The exploration step in choosing a career or searching for work has been made much easier by computers and online search engines. However, meeting people in person is just as important as internet research. Connect with people doing the job you want and ask for an "informational interview".

Also explore training programs that could prepare you for a new job or help you update your skills to be a more competitive job seeker.

Business Listings

Search online to study jobs, various industries, and local labor market conditions that match your current skills. Search engines are useful to find employers’ websites and other information that helps you learn about industries you want to work in.

Labor Market Information

Job seekers must stay on top of the news to be first in line for the next wave of hiring. For example, becoming familiar with Labor Market Information, or LMI, will help you stay informed and may give you an advantage over other job seekers.
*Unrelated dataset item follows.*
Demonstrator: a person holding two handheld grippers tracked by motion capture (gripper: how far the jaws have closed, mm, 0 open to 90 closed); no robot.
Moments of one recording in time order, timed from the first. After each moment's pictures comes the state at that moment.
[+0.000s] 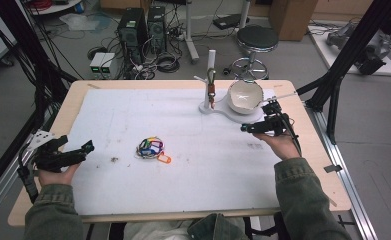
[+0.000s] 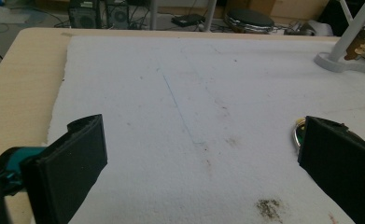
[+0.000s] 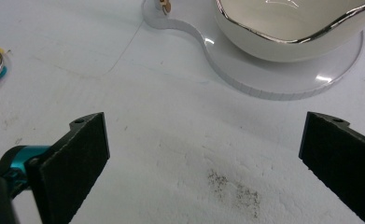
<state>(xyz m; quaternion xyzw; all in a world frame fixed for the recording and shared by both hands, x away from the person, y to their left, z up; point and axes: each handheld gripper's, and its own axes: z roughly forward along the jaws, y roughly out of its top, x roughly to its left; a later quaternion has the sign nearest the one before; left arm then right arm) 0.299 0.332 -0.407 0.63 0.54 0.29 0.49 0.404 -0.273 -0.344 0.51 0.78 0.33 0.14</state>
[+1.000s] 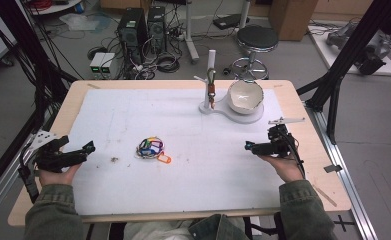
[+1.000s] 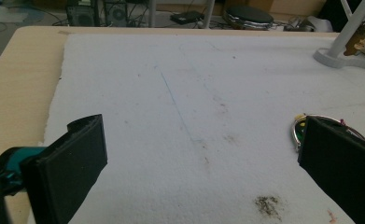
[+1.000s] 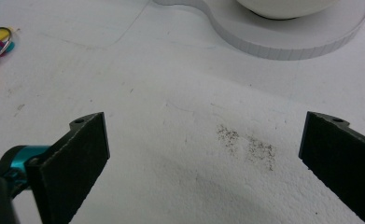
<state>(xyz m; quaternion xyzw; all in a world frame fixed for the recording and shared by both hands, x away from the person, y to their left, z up) 0.299 0.330 -0.408 0.63 0.53 0.28 0.48 0.353 -0.287 -0.380 0.50 0.77 0.37 0.16</state>
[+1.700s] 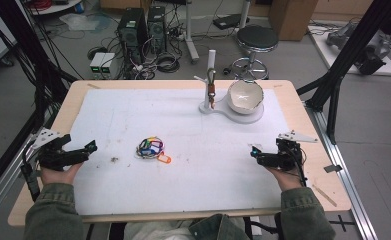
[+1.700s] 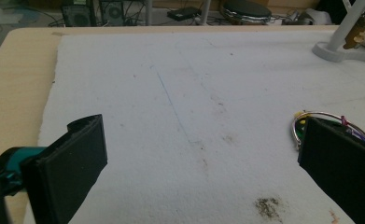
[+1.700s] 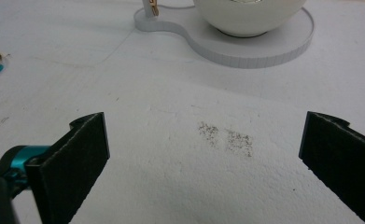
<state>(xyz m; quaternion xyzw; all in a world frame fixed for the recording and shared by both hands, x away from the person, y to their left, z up) 0.305 0.325 -0.405 0.65 0.52 0.29 0.48 0.318 -0.300 -0.397 0.51 0.72 0.42 0.23</state>
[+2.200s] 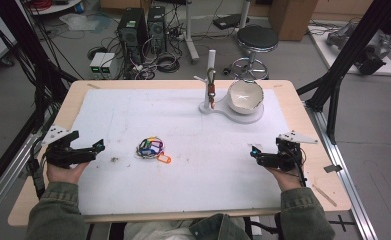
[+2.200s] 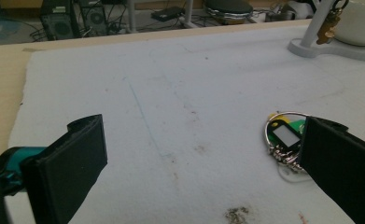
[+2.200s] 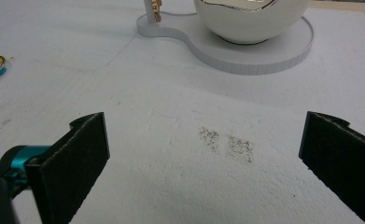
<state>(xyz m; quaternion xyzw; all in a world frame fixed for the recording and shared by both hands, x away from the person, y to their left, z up) 0.307 0.302 -0.393 0.67 0.49 0.28 0.48 0.317 -0.300 -0.397 0.50 0.71 0.43 0.24</state>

Various online resources will help you understand LMI including the local occupational outlook, as well as trends across occupations and industries.

Occupational Research

Learn about the job(s) you are interested in, and talk to people who are doing the job(s) to get a different perspective. Ask questions and spend time job shadowing to see if you would like the work as much as you think you would. Searching online and watching videos about jobs can also be helpful.

Salary Information

When making a career decision, money is an important consideration. You must determine how (italic) important based on your financial commitments and your goals. Occupational guides and many web sites list expected salaries for jobs.